§ Task description
Filter the data for "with" and copy matching lines.
*** Block opens ***
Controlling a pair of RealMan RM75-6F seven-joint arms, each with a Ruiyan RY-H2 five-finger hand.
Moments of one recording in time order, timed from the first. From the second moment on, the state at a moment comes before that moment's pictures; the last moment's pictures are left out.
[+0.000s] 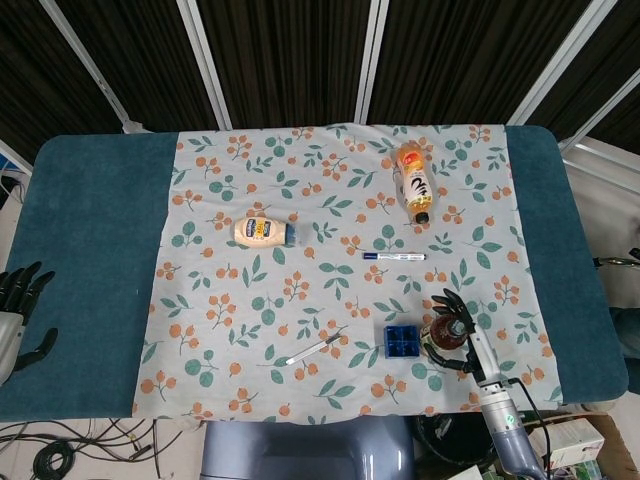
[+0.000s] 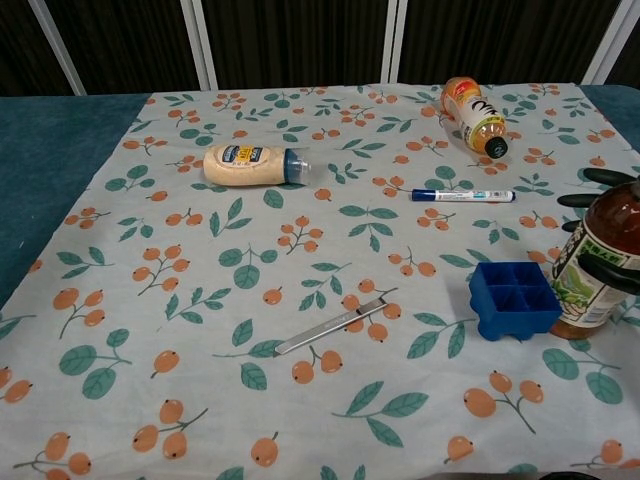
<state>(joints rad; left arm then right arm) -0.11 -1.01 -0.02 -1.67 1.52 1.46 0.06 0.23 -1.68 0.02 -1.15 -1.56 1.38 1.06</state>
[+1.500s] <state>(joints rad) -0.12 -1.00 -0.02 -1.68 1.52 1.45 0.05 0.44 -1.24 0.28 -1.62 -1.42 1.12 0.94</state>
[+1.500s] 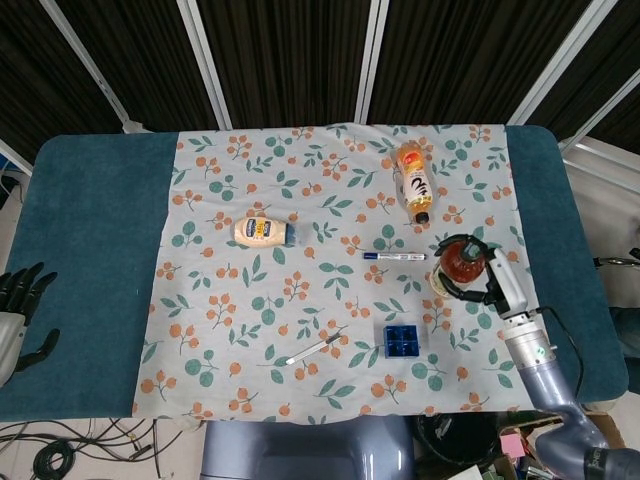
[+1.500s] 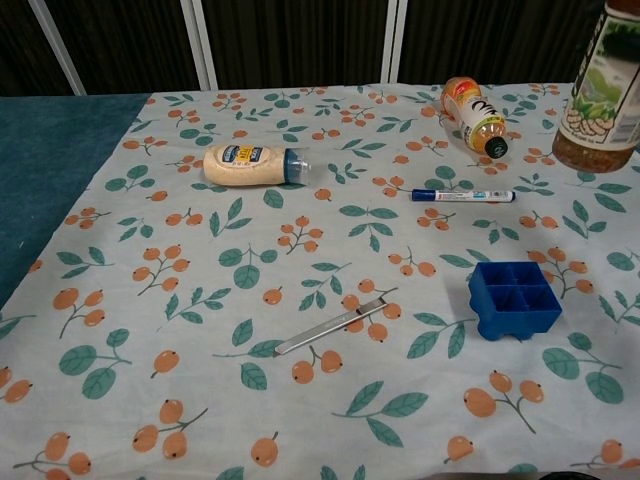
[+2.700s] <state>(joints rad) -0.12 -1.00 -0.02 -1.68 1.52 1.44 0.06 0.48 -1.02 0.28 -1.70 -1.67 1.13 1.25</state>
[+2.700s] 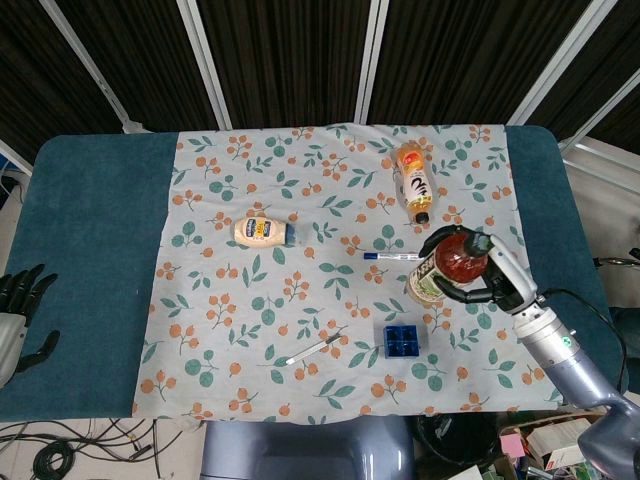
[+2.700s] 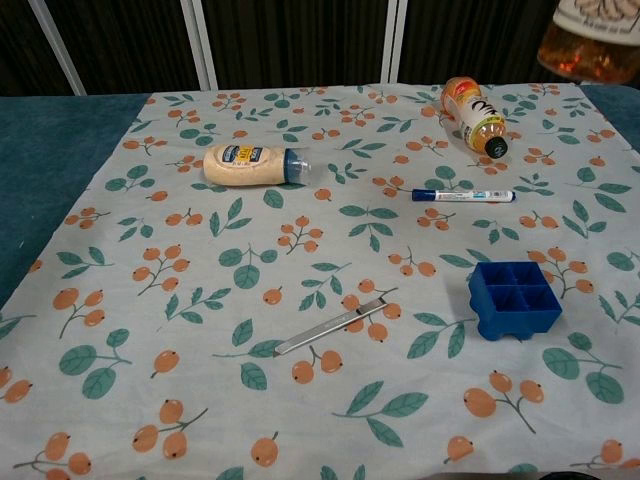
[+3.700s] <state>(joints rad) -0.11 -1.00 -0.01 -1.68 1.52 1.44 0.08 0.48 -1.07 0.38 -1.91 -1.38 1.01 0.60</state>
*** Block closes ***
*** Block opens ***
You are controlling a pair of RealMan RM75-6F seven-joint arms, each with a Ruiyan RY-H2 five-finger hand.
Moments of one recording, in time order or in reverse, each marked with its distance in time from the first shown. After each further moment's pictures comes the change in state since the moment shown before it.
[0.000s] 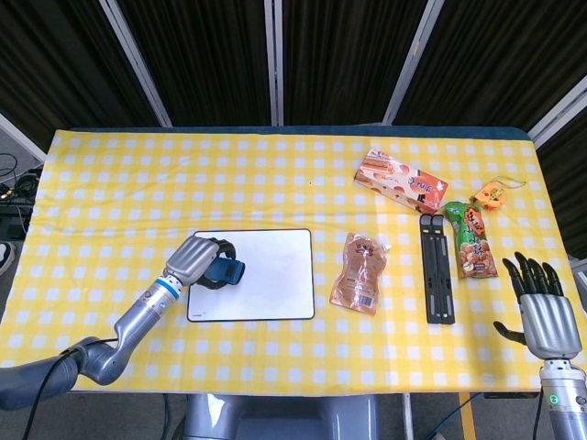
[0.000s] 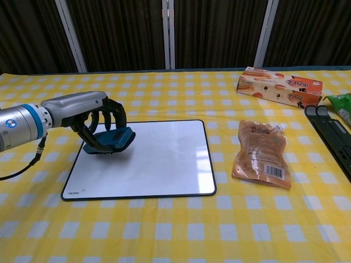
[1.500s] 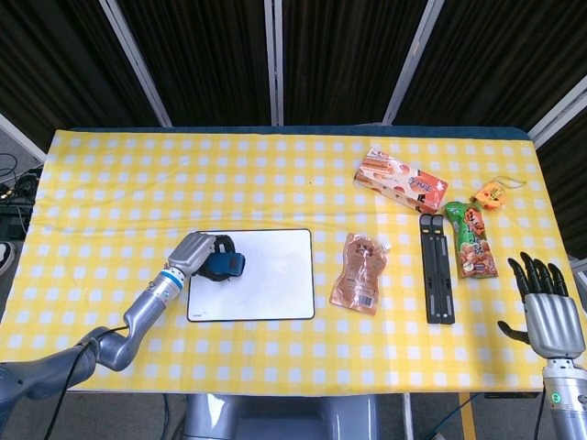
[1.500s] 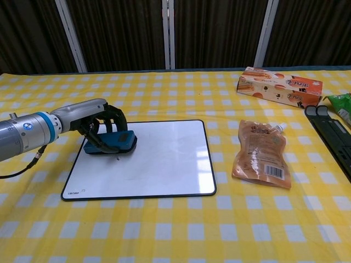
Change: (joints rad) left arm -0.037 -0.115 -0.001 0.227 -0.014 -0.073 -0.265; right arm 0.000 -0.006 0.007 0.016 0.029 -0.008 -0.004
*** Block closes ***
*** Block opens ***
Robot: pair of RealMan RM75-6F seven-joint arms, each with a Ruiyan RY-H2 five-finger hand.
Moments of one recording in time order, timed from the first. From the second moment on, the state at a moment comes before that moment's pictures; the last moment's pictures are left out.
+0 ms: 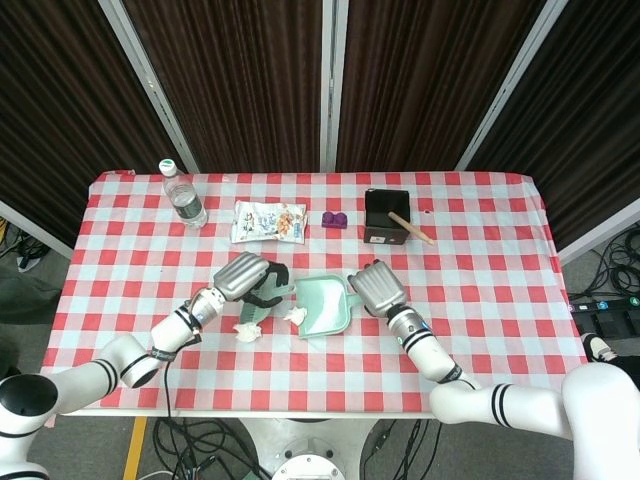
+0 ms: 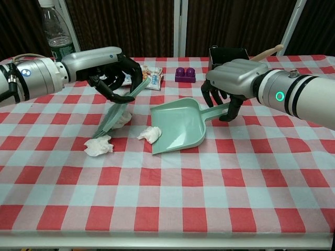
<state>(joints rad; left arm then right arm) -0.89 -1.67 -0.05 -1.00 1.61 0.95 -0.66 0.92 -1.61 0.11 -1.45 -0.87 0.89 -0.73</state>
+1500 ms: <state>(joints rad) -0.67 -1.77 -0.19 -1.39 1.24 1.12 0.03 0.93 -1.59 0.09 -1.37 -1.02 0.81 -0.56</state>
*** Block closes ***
§ Worked solution
Controlling a pair of RealMan RM75-6F seven-joint arms, each with a Ruiyan RY-H2 five-finger hand.
You are controlling a pair of RealMan RM75-6F seven-joint arms, each with a Ruiyan RY-H2 five-finger hand.
Moments of one recording, in time order or in reverse, each marked with its distance in time from the first shown. After each further moment's pictures comes the change in state since the moment shown before it.
Robot: pair of RealMan RM75-6F seven-joint arms, each with a Ruiyan RY-H2 five-finger hand.

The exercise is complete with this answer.